* ABOUT THIS TASK *
Among the lines below, which ones contain the word "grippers"? Copy every such line.

(Collected data entries)
_ _ _ _ _ _ _

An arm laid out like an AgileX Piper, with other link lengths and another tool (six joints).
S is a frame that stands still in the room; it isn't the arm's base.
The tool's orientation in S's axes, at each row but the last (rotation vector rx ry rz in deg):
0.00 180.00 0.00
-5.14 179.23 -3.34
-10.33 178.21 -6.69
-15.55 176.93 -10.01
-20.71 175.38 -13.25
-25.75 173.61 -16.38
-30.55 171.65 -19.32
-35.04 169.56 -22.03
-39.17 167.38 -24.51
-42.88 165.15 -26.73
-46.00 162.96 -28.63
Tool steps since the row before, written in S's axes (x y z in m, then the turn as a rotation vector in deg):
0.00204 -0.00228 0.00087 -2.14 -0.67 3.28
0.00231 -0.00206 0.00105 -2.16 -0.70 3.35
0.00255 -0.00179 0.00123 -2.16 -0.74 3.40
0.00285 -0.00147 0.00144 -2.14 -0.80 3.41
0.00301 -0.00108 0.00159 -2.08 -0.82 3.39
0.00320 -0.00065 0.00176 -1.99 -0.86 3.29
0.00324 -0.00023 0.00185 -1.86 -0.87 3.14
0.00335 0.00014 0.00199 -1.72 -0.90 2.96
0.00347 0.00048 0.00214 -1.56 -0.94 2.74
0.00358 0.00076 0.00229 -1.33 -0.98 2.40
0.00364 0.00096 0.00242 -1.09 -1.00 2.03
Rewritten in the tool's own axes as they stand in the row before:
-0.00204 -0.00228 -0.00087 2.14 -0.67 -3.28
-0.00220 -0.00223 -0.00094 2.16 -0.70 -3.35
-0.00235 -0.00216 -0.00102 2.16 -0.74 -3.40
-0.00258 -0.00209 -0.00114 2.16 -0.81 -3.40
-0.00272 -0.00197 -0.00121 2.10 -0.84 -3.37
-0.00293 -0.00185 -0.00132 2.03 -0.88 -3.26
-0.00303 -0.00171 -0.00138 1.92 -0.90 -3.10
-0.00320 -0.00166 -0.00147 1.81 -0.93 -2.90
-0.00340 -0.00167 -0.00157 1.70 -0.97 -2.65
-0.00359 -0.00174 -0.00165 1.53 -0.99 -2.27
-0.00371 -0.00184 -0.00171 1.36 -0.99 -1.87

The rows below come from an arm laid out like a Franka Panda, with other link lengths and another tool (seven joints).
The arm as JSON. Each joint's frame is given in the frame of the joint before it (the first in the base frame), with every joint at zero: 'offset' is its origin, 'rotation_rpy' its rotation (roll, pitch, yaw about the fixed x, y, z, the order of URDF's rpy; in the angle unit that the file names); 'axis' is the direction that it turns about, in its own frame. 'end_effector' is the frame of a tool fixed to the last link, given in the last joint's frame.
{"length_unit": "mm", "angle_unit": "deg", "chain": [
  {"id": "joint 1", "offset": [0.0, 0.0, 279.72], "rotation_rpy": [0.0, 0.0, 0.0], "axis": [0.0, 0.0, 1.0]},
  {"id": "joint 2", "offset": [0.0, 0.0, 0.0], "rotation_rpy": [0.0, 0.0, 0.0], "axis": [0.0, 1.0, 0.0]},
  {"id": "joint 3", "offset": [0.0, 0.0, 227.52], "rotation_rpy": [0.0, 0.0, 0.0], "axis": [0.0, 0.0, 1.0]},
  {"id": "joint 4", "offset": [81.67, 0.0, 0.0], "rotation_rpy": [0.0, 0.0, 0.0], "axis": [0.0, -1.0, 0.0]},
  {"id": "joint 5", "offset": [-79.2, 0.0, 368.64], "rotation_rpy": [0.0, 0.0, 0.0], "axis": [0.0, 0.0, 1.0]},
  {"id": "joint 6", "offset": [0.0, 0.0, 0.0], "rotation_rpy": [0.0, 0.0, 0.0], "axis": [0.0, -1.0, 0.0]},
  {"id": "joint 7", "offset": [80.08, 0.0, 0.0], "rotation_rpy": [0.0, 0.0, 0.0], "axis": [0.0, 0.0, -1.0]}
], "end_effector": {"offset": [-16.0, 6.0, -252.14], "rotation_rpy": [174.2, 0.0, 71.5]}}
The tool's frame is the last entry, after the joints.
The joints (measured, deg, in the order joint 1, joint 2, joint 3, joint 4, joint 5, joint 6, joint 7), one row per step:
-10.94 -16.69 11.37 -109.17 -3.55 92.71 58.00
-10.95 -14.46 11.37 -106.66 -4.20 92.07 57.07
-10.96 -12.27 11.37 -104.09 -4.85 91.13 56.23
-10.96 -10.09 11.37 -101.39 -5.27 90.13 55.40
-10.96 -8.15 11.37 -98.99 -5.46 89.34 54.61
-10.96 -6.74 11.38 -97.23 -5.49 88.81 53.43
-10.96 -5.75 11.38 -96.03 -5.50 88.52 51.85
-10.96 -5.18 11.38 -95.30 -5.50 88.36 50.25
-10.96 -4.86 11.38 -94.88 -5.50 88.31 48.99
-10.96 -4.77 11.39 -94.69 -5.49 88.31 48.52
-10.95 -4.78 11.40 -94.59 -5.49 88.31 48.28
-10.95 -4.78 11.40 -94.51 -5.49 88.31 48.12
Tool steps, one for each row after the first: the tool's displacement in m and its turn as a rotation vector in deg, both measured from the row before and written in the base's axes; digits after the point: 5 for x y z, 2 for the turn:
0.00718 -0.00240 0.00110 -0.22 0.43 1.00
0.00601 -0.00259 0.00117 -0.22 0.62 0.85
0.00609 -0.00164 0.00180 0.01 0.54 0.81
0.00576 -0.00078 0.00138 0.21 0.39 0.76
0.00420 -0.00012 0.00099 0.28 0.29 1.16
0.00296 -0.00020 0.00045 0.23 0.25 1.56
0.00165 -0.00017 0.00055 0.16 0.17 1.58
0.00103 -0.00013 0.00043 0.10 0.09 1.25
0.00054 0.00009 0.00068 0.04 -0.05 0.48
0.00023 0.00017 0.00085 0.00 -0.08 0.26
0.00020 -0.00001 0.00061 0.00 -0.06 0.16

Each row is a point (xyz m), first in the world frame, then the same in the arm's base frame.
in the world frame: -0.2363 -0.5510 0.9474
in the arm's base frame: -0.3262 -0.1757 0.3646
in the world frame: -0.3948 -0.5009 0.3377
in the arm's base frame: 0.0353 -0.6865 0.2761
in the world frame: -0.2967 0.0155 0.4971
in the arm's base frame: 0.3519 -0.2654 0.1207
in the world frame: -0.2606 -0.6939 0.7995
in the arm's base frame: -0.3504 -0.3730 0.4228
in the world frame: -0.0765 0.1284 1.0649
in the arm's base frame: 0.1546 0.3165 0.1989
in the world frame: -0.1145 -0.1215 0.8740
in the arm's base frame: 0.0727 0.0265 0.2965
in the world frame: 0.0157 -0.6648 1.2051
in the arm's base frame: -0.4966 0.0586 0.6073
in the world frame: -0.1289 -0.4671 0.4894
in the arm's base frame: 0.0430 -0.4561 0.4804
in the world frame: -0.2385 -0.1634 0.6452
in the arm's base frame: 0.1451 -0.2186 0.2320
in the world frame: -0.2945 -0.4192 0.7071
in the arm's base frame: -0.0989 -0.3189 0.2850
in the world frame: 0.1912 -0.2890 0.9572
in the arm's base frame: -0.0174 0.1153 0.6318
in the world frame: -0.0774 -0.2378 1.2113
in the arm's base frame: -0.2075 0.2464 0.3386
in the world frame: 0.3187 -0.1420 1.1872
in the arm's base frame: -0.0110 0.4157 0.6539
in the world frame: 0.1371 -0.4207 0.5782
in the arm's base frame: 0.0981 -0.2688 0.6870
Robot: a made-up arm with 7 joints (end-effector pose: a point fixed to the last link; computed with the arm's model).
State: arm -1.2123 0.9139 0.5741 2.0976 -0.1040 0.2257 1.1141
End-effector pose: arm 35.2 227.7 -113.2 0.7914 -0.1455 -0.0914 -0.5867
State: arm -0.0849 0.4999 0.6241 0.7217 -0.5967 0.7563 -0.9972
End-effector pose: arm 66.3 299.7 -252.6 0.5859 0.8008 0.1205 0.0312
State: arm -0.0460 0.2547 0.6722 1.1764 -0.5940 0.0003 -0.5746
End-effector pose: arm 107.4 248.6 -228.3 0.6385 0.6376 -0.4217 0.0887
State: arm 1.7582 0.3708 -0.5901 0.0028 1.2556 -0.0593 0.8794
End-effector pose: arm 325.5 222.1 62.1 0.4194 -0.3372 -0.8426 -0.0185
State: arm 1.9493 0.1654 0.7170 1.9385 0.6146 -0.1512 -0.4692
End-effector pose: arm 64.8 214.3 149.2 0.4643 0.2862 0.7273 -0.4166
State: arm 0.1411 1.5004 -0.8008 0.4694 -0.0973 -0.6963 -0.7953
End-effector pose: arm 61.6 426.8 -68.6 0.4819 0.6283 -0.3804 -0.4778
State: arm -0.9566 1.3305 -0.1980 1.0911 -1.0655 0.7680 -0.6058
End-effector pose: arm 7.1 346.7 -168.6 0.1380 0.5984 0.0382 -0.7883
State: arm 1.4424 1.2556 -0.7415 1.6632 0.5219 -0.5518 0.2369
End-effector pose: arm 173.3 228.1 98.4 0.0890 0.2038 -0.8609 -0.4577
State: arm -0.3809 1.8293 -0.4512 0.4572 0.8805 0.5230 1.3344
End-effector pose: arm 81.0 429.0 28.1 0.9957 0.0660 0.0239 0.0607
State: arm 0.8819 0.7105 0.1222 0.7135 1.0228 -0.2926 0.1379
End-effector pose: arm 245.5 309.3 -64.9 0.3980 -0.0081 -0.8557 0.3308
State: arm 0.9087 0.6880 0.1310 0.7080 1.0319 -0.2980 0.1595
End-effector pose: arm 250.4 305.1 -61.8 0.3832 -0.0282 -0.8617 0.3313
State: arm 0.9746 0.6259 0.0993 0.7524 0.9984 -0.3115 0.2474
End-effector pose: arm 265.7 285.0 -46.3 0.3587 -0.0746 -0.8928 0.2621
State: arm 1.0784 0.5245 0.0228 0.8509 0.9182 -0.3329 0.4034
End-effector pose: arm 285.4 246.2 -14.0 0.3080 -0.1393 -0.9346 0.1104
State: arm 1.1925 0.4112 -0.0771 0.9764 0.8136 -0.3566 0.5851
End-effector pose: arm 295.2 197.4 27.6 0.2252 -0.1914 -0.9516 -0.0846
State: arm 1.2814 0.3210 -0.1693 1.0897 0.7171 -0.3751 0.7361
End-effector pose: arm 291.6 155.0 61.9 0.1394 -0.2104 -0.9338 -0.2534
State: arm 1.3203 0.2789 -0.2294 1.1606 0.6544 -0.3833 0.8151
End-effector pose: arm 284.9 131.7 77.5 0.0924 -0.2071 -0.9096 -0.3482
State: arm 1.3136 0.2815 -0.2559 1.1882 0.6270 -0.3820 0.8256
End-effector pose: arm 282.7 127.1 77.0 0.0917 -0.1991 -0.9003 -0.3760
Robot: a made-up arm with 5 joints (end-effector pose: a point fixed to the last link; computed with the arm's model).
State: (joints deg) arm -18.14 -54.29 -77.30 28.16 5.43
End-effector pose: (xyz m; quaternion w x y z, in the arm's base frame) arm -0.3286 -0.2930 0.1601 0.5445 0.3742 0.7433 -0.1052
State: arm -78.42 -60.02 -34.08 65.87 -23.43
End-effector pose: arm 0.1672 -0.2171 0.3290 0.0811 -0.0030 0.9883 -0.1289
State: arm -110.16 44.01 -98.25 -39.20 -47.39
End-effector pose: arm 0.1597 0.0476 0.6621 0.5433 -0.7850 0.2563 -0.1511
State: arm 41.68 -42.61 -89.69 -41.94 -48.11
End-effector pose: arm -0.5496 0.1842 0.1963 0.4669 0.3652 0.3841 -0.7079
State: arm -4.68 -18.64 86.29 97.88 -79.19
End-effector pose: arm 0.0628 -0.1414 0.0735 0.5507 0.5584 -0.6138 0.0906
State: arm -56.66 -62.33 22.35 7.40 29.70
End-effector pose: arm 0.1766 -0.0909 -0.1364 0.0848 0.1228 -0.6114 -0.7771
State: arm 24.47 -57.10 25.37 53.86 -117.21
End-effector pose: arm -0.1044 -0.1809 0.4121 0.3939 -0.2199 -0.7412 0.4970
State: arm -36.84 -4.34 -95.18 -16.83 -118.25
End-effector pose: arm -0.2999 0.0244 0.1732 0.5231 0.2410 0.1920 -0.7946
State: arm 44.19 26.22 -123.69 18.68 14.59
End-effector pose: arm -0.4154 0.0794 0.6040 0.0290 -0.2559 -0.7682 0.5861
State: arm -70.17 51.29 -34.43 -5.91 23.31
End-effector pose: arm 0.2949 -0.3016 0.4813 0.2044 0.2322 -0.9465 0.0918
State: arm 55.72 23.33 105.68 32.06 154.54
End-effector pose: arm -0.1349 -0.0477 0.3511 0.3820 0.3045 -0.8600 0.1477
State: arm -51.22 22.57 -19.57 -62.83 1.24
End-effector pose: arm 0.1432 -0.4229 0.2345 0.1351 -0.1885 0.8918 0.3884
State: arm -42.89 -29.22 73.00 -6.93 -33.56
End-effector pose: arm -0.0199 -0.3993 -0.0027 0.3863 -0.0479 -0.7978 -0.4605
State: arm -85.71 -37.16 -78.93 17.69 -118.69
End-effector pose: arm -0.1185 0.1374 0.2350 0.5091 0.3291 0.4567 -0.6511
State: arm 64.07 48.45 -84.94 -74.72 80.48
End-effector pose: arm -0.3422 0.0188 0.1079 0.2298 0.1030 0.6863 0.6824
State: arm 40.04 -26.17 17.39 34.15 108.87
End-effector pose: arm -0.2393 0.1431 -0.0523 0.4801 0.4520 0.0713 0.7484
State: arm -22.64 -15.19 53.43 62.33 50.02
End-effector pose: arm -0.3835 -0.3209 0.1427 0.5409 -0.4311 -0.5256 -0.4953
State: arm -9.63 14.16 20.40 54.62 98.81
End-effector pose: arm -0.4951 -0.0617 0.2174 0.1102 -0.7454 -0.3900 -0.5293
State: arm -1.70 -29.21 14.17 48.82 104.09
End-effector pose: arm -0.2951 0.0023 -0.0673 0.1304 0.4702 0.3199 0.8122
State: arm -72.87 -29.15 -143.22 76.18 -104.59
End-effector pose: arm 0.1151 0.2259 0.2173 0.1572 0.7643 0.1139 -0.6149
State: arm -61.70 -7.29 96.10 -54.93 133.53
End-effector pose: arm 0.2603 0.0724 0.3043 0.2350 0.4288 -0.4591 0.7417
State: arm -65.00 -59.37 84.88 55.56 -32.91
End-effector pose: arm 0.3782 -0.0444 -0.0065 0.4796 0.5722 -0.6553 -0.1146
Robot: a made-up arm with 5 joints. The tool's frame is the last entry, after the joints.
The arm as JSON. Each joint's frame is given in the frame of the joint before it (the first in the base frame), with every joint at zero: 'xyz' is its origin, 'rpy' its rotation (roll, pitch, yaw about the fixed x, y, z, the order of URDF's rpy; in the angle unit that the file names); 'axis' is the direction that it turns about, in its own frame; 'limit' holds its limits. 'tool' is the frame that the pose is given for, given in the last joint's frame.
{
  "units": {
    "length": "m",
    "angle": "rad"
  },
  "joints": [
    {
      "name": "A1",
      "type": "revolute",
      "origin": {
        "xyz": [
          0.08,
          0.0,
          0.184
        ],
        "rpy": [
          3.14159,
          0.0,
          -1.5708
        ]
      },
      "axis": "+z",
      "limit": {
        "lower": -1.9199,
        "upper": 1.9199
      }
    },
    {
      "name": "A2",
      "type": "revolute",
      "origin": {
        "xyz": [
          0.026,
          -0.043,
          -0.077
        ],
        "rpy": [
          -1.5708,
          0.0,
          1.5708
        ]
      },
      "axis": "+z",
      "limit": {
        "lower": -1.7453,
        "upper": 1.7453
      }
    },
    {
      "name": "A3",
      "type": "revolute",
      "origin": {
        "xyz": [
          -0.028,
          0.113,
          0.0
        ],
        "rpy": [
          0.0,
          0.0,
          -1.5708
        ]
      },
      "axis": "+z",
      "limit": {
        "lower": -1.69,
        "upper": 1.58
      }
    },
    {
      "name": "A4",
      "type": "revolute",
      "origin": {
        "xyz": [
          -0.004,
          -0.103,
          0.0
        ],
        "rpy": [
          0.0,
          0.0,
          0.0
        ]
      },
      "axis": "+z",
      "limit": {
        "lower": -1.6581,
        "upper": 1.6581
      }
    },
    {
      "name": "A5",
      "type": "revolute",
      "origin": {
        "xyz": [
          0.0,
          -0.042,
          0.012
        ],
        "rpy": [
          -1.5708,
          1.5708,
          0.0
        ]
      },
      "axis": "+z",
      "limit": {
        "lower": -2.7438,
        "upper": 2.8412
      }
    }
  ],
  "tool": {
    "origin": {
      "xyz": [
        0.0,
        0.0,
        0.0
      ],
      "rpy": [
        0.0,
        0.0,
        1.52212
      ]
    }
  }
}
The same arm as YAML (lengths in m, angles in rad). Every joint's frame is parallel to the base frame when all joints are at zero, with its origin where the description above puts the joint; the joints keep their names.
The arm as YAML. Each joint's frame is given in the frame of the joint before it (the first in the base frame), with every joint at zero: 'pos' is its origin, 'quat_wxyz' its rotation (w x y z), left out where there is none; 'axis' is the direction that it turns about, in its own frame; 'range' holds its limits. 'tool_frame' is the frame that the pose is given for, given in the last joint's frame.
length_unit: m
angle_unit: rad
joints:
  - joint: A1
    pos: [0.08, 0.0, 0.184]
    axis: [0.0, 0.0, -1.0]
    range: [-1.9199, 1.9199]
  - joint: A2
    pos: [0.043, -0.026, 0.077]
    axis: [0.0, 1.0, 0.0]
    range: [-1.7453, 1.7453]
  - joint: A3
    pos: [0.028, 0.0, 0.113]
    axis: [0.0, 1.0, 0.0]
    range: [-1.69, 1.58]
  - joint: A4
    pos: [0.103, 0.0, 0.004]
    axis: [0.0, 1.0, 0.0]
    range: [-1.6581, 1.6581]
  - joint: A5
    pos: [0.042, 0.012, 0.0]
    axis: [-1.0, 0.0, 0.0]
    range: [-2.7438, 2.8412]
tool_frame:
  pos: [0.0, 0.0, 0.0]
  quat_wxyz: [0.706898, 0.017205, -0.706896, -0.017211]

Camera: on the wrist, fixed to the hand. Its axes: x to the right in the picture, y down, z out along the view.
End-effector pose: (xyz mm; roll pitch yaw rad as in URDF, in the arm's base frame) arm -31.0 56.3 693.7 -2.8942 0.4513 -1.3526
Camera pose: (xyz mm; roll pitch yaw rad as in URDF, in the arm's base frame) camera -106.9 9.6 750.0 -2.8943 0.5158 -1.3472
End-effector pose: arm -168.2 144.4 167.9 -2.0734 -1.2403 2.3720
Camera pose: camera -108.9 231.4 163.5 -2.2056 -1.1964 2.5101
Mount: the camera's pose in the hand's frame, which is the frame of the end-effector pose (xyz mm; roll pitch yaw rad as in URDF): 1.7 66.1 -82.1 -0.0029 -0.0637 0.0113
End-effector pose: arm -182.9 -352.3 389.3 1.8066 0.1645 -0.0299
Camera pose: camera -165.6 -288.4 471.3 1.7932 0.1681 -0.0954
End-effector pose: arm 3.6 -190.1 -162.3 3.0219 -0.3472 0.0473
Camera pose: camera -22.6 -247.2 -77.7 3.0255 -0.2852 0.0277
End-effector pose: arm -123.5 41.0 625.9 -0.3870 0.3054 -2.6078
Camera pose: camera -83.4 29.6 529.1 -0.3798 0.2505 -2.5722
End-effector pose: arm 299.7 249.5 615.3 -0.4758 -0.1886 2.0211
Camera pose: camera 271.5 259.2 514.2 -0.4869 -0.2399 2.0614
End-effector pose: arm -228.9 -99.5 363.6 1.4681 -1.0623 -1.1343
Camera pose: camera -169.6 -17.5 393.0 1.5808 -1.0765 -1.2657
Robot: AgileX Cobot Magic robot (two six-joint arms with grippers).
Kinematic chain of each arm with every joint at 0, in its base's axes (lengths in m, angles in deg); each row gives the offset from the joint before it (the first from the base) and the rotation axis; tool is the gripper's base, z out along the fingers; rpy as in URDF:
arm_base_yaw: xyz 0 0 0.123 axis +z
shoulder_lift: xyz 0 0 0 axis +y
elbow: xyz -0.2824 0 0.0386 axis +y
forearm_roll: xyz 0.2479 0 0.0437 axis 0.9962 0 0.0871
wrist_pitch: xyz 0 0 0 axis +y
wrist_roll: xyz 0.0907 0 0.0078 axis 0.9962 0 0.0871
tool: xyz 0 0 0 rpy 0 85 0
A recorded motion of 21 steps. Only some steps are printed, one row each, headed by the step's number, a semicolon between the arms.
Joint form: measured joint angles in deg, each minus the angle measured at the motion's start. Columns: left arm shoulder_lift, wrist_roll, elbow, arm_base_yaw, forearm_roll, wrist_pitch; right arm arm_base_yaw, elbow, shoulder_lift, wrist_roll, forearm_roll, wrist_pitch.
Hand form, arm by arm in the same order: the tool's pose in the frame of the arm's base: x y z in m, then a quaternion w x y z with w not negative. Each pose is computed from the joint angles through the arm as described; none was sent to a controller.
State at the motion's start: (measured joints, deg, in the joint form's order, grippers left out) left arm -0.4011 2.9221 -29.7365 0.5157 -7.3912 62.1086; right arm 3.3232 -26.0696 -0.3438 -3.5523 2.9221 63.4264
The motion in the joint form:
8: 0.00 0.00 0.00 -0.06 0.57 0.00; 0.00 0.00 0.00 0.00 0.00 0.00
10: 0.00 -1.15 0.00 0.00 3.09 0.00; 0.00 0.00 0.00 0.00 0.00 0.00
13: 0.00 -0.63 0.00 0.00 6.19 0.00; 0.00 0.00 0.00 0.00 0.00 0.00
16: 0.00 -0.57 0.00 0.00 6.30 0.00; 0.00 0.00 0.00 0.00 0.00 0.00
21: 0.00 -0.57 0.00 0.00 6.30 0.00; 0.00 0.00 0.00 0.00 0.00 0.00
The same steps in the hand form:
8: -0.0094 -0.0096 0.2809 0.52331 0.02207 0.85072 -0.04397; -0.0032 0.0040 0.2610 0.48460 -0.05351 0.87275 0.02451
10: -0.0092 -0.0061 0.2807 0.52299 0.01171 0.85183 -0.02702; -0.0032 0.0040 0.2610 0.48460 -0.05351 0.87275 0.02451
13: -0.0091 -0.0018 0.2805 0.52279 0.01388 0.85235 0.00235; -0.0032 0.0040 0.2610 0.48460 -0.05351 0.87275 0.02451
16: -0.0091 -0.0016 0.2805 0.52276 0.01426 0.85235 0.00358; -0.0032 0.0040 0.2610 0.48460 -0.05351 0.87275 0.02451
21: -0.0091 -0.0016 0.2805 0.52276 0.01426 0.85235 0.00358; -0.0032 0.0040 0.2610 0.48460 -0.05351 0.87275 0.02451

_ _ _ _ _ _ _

* SOLUTION *
Robot: AgileX Cobot Magic robot (two six-joint arms with grippers).
State at the motion's start: (measured joints, deg, in the joint form's order, grippers left out) left arm -0.4011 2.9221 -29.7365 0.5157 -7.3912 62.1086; right arm 3.3232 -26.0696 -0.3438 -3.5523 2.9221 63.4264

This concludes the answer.